Metzger, M., Bellemann, P., Schwartz, T., & Geider, K. (1992). Site-directed and transposon-mediated mutagenesis with pfd-plasmids by electroporation of Erwinia amylovora and Escherichia coli cells. Nucleic Acids Research (London), 20(9), 2265-2270. doi:10.1093/nar/20.9.2265.


Cite as: https://hdl.handle.net/11858/00-001M-0000-0019-AB81-5
Abstract
The suicide plasmid pfdA31-Tn5 was constructed to mutagenize Erwinia amylovora and Escherichia coli strains by electorporation. This vector carries the bacteriophage fd replication origin, a beta-lactamase gene and the transposon Tn5. For propagation the plasmid depends on host cells producing fd gene-2 protein.
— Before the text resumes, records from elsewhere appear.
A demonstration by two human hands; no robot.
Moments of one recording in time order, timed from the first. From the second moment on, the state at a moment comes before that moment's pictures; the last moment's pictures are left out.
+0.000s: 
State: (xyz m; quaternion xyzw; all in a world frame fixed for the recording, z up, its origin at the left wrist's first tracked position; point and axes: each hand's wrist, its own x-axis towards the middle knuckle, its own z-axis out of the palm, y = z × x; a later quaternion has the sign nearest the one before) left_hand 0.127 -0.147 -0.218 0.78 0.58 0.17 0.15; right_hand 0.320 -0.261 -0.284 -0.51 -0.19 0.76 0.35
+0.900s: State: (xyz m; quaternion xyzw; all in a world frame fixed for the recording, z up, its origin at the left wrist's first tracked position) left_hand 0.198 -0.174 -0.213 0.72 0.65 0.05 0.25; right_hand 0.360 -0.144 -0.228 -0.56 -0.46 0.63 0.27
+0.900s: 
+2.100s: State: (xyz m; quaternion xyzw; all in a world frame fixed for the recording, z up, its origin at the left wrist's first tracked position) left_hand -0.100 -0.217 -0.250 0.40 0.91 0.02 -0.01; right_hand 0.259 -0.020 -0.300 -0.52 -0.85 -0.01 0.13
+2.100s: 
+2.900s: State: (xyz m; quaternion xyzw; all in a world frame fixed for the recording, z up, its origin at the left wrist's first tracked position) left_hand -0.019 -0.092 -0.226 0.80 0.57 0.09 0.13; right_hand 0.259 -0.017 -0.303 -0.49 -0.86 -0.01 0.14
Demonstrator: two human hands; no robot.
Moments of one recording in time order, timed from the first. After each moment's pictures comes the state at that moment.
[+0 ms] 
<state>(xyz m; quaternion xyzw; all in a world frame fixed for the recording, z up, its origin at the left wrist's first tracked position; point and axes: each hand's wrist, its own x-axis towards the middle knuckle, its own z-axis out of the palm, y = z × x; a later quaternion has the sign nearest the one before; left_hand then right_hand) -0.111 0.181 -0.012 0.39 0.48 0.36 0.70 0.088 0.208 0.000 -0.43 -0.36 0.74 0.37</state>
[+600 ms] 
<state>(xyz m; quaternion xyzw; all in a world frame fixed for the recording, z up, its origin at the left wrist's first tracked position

Electroporation of E.amylovora or E.coli cells with plasmid pfdA31-Tn5 yielded more than 10(4) transposition events per micrograms DNA. We have produced and characterized transposon mutants of E.amylovora affecting either galactose metabolism or the synthesis of the phytotoxin (L)-2,5-dihydrophenylalanine. A Tn5-insertion in a gene, involved in exopolysaccharide synthesis of E.amylovora strain Ea7/74, was subcloned into vector pfdA31 and used to mutagenize E.amylovora strain Ea1/79 by site-directed recombination.